Before filtering, the `h-index` and `i10-index` are calculated for all professors to assess their academic impact.

### Step 1: Filter Universities

- **Exclude Non-Governmental Universities:** Remove all universities that are not government-funded.
- **Exclude Medical Universities:** Remove all universities that specialize in medical sciences.

### Step 2: Filter Professors

- **Remove Professors from Excluded Universities:** Any professor affiliated with universities removed in Step 1 is excluded.
- **Remove Professors with Less Than 100 Citations:** Professors with fewer than 100 citations are removed.

### Step 3: Filter Articles

- **Keep Articles from 2020 to 2022:** Only articles published between 2020 and 2022 are retained.
- **Remove Articles by Excluded Professors:** Any article authored by professors excluded in Step 2 is removed from the dataset.

### Data Size (after preprocessing)

| Data Type | Quantity |
| ------------ | -------- |
| Universities | 66 |
| Professors | ~15,000 |
| Articles | ~230,000 |

## Article Classification

The remaining articles are classified into the following subjects using a large language model (Llama3.1:8b).

### Subject Classification


Agricultural and Biological Sciences
Business, Management and Accounting
Energy


Arts and Humanities
Chemical Engineering
Veterinary


Biochemistry, Genetics and Molecular Biology
Chemistry
Environmental Science


Computer Science
Decision Sciences
Economics, Econometrics and Finance


Dentistry
Earth and Planetary Sciences
Immunology and Microbiology


Materials Science
Mathematics
Medicine


Neuroscience
Nursing
Pharmacology, Toxicology and Pharmaceutics


Physics and Astronomy
Psychology
Social Sciences

## Feature Extraction

### Breadth and Depth Calculation

For each university, the following metrics were calculated:

- **Breadth (touch_with_10):** This metric counts the number of subjects where the university has published more than 10 articles. It indicates how widely the university's research output is spread across different subjects.

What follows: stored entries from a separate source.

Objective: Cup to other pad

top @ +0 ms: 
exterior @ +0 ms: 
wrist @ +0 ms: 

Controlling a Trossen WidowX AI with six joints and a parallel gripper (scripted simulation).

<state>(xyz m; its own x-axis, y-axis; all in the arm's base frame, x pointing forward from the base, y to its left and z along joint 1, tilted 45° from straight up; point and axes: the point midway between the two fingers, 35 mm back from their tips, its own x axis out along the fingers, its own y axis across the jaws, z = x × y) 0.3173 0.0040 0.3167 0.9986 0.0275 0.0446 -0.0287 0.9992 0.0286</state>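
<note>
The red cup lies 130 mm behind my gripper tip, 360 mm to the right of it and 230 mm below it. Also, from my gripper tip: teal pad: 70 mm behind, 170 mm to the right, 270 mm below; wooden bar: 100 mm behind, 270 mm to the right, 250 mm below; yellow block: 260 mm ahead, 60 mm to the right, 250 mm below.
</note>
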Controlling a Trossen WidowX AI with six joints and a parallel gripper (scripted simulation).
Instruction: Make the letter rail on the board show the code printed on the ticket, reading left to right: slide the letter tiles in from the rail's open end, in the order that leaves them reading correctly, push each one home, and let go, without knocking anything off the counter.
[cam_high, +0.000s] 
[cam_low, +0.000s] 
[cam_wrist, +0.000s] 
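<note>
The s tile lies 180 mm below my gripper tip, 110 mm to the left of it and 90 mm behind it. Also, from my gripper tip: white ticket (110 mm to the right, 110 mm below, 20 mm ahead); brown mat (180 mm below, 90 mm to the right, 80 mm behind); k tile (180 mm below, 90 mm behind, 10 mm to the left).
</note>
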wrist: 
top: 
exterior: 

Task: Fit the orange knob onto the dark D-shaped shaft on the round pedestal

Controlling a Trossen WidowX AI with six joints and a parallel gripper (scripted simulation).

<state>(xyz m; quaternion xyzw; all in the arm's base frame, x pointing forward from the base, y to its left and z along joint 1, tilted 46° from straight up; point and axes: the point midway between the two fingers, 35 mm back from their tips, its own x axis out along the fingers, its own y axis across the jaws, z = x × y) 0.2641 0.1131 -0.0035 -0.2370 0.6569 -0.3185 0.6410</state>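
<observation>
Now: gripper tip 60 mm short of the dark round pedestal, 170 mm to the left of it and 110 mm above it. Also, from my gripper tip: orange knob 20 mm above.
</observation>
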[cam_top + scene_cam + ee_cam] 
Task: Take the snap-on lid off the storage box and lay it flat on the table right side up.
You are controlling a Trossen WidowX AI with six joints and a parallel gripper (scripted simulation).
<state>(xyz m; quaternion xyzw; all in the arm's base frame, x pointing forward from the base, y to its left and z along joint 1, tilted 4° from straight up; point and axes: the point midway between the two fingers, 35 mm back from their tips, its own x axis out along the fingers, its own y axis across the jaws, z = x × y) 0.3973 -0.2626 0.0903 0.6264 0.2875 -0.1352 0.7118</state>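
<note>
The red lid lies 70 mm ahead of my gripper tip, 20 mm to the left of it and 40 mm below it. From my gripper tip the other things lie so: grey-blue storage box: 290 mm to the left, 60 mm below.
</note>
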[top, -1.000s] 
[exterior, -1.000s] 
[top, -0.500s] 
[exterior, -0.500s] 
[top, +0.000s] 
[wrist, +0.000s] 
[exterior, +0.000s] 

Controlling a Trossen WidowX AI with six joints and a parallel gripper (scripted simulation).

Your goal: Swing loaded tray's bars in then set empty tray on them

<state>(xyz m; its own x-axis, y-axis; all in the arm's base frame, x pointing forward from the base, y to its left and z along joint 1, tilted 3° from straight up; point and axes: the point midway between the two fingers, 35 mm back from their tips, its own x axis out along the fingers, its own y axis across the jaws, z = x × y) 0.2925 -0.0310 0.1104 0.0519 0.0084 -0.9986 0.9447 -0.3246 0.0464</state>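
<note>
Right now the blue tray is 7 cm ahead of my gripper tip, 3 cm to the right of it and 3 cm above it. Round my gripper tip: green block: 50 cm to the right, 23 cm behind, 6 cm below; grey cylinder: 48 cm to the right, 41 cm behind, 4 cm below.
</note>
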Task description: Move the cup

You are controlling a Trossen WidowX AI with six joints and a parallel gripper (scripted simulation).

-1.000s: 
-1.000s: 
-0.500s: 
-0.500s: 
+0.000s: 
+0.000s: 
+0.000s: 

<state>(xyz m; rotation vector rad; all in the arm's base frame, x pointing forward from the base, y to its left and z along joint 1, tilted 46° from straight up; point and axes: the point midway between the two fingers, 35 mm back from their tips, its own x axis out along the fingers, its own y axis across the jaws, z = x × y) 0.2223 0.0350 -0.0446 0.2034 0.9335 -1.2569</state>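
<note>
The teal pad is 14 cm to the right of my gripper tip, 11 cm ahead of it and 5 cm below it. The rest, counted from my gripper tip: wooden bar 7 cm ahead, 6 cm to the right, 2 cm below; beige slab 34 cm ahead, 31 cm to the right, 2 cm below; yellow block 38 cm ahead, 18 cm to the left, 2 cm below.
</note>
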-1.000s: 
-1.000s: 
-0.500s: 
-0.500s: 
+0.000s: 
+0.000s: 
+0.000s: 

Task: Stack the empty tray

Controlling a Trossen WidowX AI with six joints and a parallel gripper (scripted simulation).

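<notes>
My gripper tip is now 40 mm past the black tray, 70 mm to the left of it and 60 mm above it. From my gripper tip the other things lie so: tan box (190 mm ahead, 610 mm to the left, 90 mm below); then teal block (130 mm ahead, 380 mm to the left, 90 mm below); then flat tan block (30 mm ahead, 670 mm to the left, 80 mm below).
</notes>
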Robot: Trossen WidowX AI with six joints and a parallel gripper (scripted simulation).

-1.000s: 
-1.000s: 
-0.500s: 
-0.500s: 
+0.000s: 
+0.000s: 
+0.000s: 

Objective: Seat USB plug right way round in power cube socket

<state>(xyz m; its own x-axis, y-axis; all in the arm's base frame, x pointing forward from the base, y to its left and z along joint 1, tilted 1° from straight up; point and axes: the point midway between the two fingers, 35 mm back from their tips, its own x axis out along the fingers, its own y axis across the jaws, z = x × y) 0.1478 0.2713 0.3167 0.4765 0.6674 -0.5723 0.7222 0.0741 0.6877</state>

- **Depth with University Mean (depth_with_uni_mean):** This metric counts the number of subjects where the university has published more articles than the calculated threshold specific to that university (based on the square root of the total number of articles from the university). It offers a relative measure of depth compared to the university's overall output.

- **Depth with Subject Mean (depth_with_subject_mean):** This metric counts the number of subjects where the university has published more articles than the calculated threshold specific to that subject (based on the square root of the total number of articles in that subject across all universities). It provides a relative measure of depth compared to the overall output in that subject.

- **Depth (depth_with_200):** This metric counts the number of subjects where the university has published more than 200 articles. It highlights the subjects where the university has significant research output, indicating areas of specialization.